> Your instructions
Copy each line of the data exactly. Leave nothing out.

> Supplied material
--------------------------------
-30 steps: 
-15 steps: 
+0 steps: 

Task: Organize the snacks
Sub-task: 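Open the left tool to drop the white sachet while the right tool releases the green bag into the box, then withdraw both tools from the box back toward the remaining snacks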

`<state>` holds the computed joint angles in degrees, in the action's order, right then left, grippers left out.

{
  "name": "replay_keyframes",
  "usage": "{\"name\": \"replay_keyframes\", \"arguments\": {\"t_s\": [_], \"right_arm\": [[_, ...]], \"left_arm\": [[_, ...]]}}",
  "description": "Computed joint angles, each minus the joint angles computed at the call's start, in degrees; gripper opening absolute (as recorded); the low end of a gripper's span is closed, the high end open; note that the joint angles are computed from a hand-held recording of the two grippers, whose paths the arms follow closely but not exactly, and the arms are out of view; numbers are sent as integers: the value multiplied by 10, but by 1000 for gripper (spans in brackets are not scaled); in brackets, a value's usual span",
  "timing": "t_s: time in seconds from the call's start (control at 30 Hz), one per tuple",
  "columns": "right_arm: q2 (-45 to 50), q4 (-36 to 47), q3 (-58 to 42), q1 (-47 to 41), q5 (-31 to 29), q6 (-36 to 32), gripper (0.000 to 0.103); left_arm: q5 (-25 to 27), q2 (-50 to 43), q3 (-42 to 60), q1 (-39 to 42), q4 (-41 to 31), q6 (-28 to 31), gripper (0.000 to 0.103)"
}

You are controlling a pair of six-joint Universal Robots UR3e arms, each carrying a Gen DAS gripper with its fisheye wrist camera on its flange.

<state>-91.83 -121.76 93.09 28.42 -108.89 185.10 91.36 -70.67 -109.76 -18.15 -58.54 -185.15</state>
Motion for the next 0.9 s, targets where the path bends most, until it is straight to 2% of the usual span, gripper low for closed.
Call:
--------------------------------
> Answer for this exercise
-30 steps: 
-15 steps: 
+0 steps: 

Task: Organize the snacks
Sub-task: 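Open the left tool to drop the white sachet while the right tool releases the green bag into the box, then withdraw both tools from the box back toward the remaining snacks
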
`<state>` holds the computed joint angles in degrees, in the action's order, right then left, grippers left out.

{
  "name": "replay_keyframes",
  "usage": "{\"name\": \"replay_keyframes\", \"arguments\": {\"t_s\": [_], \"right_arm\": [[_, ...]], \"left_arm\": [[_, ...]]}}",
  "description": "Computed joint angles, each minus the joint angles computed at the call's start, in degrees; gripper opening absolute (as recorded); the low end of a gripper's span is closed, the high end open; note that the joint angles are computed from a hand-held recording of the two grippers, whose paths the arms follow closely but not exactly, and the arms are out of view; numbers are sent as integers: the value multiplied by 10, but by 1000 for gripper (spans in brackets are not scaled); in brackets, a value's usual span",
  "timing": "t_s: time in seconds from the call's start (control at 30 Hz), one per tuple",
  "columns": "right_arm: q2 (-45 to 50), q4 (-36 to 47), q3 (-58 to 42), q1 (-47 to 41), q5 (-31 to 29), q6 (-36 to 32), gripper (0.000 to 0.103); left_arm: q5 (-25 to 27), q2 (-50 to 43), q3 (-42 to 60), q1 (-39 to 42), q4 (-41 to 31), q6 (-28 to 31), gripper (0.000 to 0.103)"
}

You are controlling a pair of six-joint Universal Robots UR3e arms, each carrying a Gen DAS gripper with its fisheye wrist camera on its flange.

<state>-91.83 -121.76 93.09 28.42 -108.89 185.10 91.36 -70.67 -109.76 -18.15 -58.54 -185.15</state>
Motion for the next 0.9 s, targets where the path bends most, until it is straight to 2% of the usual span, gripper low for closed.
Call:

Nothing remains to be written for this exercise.